Packages at 1.2.7 — `@bitslix/blxbench`, optional native CLI packages, and `@bitslix/blxbench-report-browser` (plus its platform packages) are 1.2.7. Upgrade with `npm i -g @bitslix/blxbench`; if you use the desktop report browser, run `/report browser install` again to stay in sync.
Reasoning models now score correctly — Models that emit their answer inside a `reasoning_content` / thinking field (e.g. DeepSeek-R1, QwQ, and similar models routed via OpenRouter) were previously scored as failing with 0 points because blxbench only read the regular `content` field, which was empty. The OpenAI-compatible SSE stream handler and the non-streaming JSON handler now fall back to `reasoning_content` (and `thinking`) when `content` is empty, so the actual generated code reaches the scorer.
Live thinking preview for all streaming providers — While a reasoning model is working through its chain-of-thought before producing a real answer, the run dashboard now shows a "Thinking: …" preview in yellow for every OpenAI-compatible provider (previously this only worked for native Anthropic streams).

v1.2.6May 9, 2026

OpenRouter fix & thinking previews

Packages at 1.2.6 — `@bitslix/blxbench`, optional native CLI packages, and `@bitslix/blxbench-report-browser` (plus its platform packages) are 1.2.6. Upgrade with `npm i -g @bitslix/blxbench`; if you use the desktop report browser, run `/report browser install` again to stay in sync.
OpenRouter runs no longer fail with a 400 error — An unrecognised field (`preferredMinThroughput`) was being sent in every OpenRouter request, causing all OpenRouter tests to be skipped with a provider error. The field has been removed; runs now go through as expected.
Live thinking preview — When a reasoning model (e.g. Claude with extended thinking, DeepSeek-R1) is working through its internal reasoning chain before producing its answer, the run dashboard now shows a live "Thinking: …" preview in yellow. Once the first real output token arrives the display switches back to the normal stream preview so you always know what the model is doing.

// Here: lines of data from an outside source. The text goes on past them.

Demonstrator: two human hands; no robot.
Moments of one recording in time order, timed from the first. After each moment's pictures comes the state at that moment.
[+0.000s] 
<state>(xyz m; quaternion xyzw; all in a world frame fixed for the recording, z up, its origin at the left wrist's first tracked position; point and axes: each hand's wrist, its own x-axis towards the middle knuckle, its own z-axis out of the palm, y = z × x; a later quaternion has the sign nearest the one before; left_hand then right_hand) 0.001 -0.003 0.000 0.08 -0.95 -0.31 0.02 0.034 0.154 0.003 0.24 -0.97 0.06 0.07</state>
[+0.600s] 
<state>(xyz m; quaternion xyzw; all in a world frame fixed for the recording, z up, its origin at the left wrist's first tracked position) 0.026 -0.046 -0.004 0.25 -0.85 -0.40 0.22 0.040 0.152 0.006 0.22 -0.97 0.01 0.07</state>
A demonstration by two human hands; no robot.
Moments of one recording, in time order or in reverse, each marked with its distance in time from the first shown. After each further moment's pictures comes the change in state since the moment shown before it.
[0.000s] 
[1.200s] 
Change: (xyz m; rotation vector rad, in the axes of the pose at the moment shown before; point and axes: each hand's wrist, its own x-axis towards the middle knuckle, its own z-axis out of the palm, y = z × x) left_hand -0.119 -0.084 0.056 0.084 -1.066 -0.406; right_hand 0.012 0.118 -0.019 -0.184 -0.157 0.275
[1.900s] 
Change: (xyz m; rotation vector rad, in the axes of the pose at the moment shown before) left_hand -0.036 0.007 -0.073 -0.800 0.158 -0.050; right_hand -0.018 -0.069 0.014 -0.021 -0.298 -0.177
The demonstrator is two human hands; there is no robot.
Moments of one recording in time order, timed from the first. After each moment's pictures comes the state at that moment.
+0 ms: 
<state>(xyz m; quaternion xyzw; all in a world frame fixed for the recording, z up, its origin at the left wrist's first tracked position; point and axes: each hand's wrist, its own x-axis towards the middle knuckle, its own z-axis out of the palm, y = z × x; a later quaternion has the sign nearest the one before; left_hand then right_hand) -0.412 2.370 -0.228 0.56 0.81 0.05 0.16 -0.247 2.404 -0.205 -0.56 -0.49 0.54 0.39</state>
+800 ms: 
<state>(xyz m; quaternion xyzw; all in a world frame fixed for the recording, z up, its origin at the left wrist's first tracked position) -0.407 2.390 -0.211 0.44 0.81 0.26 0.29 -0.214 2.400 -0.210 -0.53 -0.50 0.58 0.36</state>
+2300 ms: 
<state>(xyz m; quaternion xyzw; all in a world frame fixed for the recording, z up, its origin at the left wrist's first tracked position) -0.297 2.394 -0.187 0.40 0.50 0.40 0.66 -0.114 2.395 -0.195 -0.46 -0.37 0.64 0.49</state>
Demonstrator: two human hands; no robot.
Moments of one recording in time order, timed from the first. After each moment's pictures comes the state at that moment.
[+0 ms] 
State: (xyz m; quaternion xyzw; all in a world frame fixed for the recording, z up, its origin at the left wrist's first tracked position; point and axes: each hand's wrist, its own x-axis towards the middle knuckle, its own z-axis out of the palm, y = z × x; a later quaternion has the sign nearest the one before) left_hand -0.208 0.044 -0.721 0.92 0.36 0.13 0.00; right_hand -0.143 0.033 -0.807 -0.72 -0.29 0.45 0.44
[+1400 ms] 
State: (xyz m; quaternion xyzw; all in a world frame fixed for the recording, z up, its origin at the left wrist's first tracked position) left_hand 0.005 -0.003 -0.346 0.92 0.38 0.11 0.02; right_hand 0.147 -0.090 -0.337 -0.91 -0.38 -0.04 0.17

Playwright UI checks no longer hang indefinitely — A bug caused interaction-check runs (the step that clicks buttons and verifies state changes in the rendered artifact) to sometimes freeze the entire benchmark when Chromium failed to shut down cleanly. The browser-close step now has a 5-second hard deadline; if it is exceeded the process is force-killed and the run continues normally.

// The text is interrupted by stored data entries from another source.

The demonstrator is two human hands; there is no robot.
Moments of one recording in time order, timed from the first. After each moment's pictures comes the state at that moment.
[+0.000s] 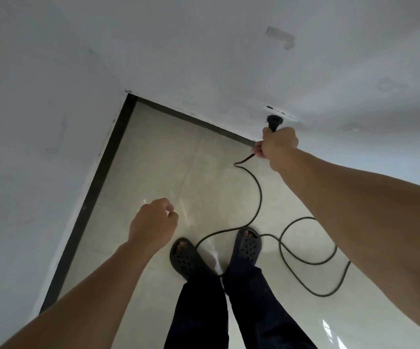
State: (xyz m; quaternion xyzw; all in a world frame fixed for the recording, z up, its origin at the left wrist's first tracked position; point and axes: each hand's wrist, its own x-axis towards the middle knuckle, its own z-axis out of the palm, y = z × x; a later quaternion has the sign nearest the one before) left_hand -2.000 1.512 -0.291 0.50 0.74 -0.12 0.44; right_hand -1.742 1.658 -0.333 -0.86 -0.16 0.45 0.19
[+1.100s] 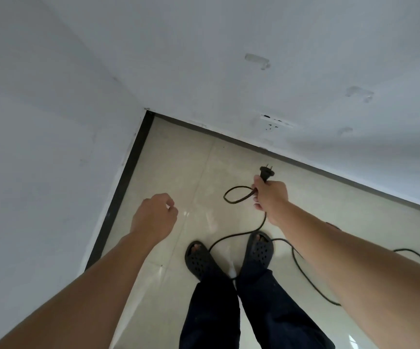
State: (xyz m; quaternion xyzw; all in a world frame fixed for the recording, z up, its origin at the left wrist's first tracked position) left_hand -2.003 1.518 -0.250 0.51 0.76 -0.10 0.39; right_hand -1.755 1.547 -0.297 -0.82 -0.09 0.55 0.14
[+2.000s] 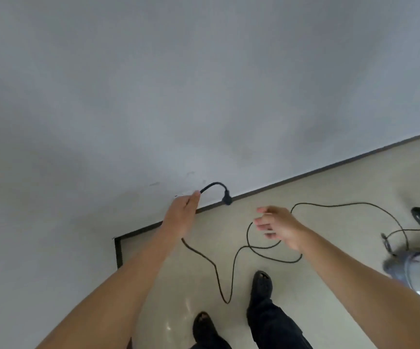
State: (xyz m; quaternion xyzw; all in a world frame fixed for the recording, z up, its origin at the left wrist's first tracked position) left_hand -1.884 1.489 0.153 0.71 0.46 0.07 0.53; right_hand -1.694 1.321 0.135 -0.78 -0.06 0.51 0.36
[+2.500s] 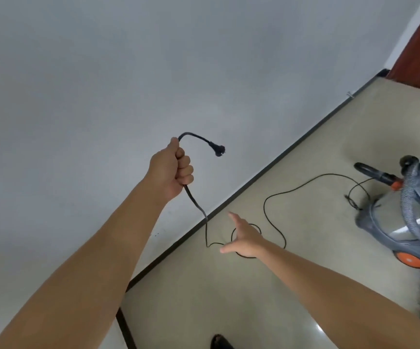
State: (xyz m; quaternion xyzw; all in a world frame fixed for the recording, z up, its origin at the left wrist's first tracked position) left_hand -1.739 1.389 0.361 0.50 0.36 0.09 0.79; right_hand -1.704 1.209 0.177 -0.84 -0.22 0.41 0.28
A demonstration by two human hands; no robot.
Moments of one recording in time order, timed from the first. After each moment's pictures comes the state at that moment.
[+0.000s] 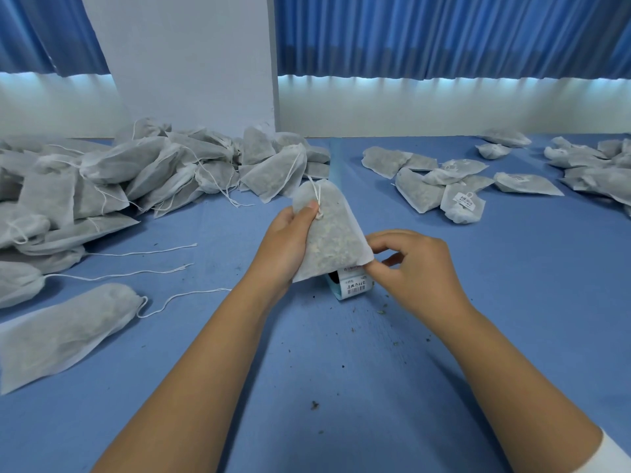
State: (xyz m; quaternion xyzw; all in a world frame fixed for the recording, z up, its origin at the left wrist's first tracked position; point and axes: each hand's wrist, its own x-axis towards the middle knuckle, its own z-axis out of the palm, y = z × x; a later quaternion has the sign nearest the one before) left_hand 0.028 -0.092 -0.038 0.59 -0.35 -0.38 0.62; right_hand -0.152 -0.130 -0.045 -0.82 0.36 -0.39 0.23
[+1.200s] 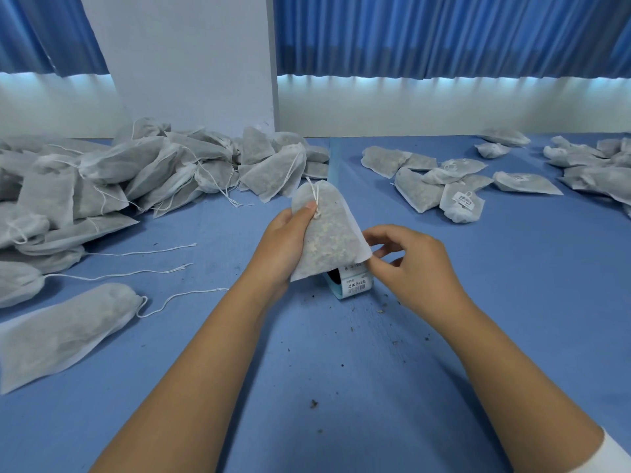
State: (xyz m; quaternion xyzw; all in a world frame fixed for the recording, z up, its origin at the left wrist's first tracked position) left_hand 0.028 -0.088 -0.036 0.57 -0.33 -0.41 0.63; right_hand -0.154 -0.132 -0.042 -0.80 0.40 -0.36 0.26
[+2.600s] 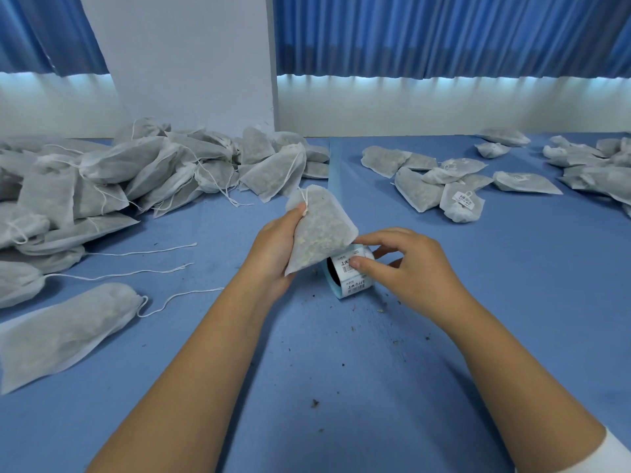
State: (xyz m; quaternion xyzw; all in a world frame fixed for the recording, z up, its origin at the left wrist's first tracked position) left_hand 0.030 -0.086 -0.034 0.50 -0.25 -0.48 0.67; right_hand -0.156 -0.136 -0.044 -0.82 0.36 -0.33 0.29
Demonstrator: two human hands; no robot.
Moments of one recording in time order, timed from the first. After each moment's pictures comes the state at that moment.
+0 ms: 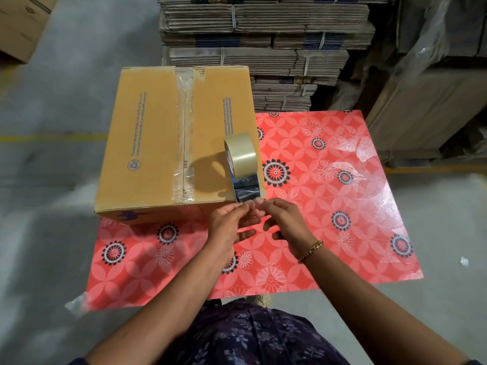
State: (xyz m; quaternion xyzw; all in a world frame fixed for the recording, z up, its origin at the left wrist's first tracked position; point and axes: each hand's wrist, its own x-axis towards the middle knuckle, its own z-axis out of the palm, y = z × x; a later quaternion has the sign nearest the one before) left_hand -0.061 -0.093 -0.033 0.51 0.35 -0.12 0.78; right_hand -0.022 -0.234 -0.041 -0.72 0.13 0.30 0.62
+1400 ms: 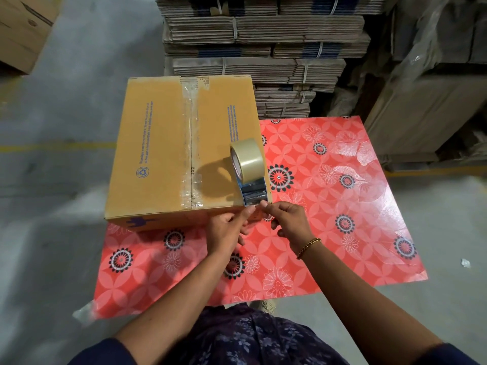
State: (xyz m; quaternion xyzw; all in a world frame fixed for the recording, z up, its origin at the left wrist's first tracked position) left_hand -0.064 -0.072 -0.066 0.66 0.35 -0.09 0.66; right_hand -0.015 -0.220 -0.056 -0.73 0.17 0.22 0.62
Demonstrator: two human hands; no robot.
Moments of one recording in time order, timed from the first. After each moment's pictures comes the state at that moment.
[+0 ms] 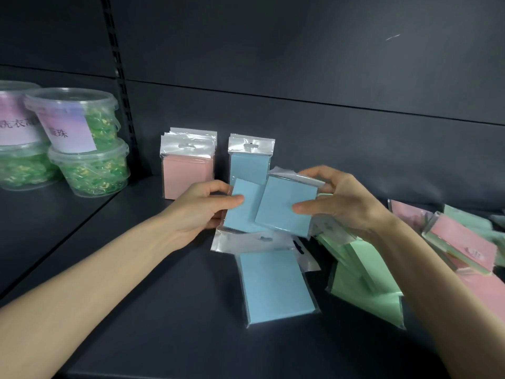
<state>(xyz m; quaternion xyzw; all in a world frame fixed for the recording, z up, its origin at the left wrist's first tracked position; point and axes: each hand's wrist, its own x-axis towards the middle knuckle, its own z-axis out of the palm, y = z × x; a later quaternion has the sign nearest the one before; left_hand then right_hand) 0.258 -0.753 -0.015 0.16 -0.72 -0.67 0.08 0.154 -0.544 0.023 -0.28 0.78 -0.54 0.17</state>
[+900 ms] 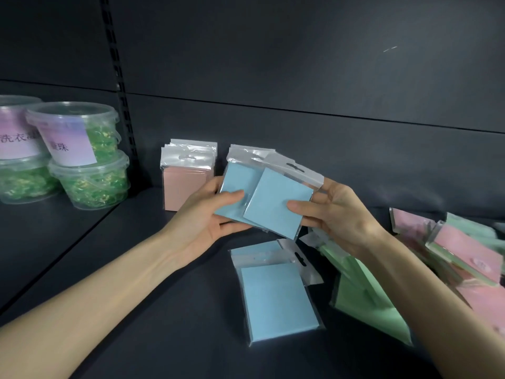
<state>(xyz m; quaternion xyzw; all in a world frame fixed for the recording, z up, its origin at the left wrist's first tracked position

More reliable judgment retries — The validation model (used to judge free-form and UI outputs) now retries more robustly on transient API errors, reducing cases where a network hiccup caused a test to incorrectly receive a score of 0.
Broader provider compatibility — The provider adapter now passes additional request headers when configured, improving compatibility with self-hosted and proxy-based API endpoints.